In both Python 2 and 3, using the module pathlib2:

import posixpath  # to generate unix paths
from pathlib2 import PurePath, PureWindowsPath, PurePosixPath

def path2unix(path, nojoin=True, fromwinpath=False):
    """From a path given in any format, converts to posix path format
    fromwinpath=True forces the input path to be recognized as a Windows path (useful on Unix machines to unit test Windows paths)"""
    if not path:
        return path
    if fromwinpath:
        pathparts = list(PureWindowsPath(path).parts)
    else:
        pathparts = list(PurePath(path).parts)
    if nojoin:
        return pathparts
    else:
        return posixpath.join(*pathparts)

Usage:

In [9]: path2unix('lala/lolo/haha.dat')
Out[9]: ['lala', 'lolo', 'haha.dat']

In [10]: path2unix(r'C:\lala/lolo/haha.dat')
Out[10]: ['C:\\', 'lala', 'lolo', 'haha.dat']

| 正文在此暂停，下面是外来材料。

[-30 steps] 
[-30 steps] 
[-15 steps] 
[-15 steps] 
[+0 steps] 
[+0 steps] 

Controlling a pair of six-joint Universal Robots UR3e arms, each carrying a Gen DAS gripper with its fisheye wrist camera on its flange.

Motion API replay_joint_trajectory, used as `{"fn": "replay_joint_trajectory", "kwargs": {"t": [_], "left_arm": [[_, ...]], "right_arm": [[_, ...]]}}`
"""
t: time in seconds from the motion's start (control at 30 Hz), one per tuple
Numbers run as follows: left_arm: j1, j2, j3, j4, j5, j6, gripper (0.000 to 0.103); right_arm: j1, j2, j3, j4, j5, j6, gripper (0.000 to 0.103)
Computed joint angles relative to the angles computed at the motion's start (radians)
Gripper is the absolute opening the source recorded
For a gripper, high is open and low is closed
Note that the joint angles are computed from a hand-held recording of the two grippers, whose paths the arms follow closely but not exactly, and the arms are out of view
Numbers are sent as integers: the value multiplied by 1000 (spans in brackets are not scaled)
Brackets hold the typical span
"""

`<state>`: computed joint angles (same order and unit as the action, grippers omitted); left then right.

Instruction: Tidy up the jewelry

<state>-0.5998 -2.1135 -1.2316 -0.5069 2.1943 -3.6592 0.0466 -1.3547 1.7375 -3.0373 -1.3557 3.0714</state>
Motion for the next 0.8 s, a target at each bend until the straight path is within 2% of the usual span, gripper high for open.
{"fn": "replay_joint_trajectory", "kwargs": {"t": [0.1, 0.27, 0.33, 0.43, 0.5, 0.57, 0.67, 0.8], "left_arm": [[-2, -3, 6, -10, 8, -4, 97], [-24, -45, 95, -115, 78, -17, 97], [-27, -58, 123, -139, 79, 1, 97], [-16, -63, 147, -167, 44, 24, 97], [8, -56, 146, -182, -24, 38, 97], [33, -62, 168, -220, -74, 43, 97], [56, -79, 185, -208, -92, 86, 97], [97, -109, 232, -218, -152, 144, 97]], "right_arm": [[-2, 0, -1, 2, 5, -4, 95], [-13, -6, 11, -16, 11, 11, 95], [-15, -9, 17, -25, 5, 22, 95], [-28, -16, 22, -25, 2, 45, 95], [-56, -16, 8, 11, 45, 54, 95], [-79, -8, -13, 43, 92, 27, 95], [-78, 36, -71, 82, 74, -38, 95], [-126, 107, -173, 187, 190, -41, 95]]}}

In [11]: path2unix(r'C:\lala/lolo/haha.dat') # works even with malformatted cases mixing both Windows and Linux path separators
Out[11]: ['C:\\', 'lala', 'lolo', 'haha.dat']

With your testcase:

In [12]: testcase = paths = ['a/b/c/', 'a/b/c', '\\a\\b\\c', '\\a\\b\\c\\', 'a\\b\\c',
    ...: ...     'a/b/../../a/b/c/', 'a/b/../../a/b/c']

In [14]: for t in testcase:
    ...:     print(path2unix(t)[-1])
    ...:
    ...:
c
c
c
c
c
c
c

The idea here is to convert all paths into the unified internal representation of pathlib2, with different decoders depending on the platform. Fortunately, pathlib2 includes a generic decoder called PurePath that should work on any path. In case this does not work, you can force the recognition of windows path using fromwinpath=True. This will split the input string into parts, the last one is the leaf you are looking for, hence the path2unix(t)[-1].

If the argument nojoin=False, the path will be joined back, so that the output is simply the input string converted to a Unix format, which can be useful to compare subpaths across platforms.


声明:本站所有文章,如无特殊说明或标注,均为本站原创发布。任何个人或组织,在未征得本站同意时,禁止复制、盗用、采集、发布本站内容到任何网站、书籍等各类媒体平台。如若本站内容侵犯了原著者的合法权益,可联系我们进行处理。